◆ AIM OF THE TASK ◆
Please write out the entire listing below exactly, excluding its pictures.

◆ PROVIDED DATA ◆
"""
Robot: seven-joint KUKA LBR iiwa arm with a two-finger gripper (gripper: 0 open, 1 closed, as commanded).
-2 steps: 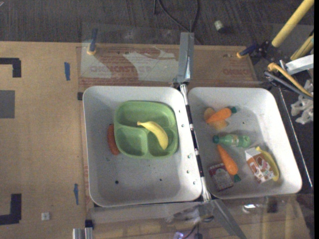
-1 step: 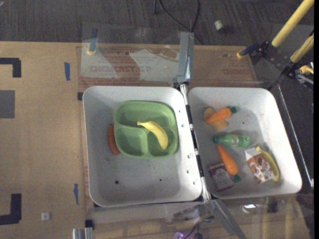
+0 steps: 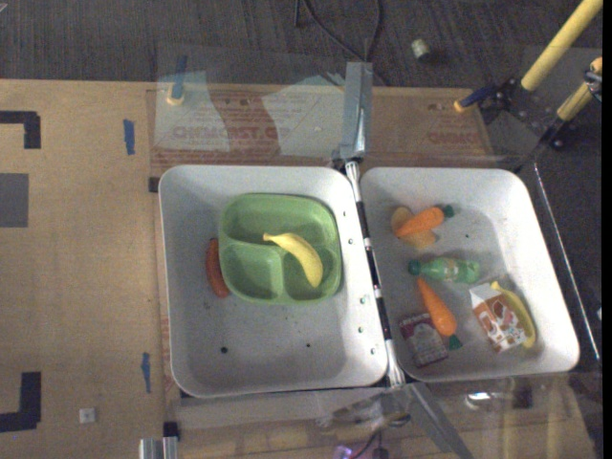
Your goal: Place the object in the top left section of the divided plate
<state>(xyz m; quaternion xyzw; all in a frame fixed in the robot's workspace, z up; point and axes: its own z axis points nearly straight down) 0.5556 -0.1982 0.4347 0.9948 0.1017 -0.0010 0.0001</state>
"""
◆ ANSWER SECTION ◆
Robot: seven-joint KUKA LBR iiwa arm with a two-finger gripper (gripper: 0 open, 1 closed, as commanded).
-2 steps: 
-1 step: 
+0 steps: 
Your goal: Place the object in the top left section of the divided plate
<state>(xyz m; quaternion xyzw; all in a frame fixed in the robot's workspace, z up; point and axes: its own z axis points nearly straight down) 0.5556 -0.1982 0.4347 0.9948 0.1017 -0.0010 0.0001</state>

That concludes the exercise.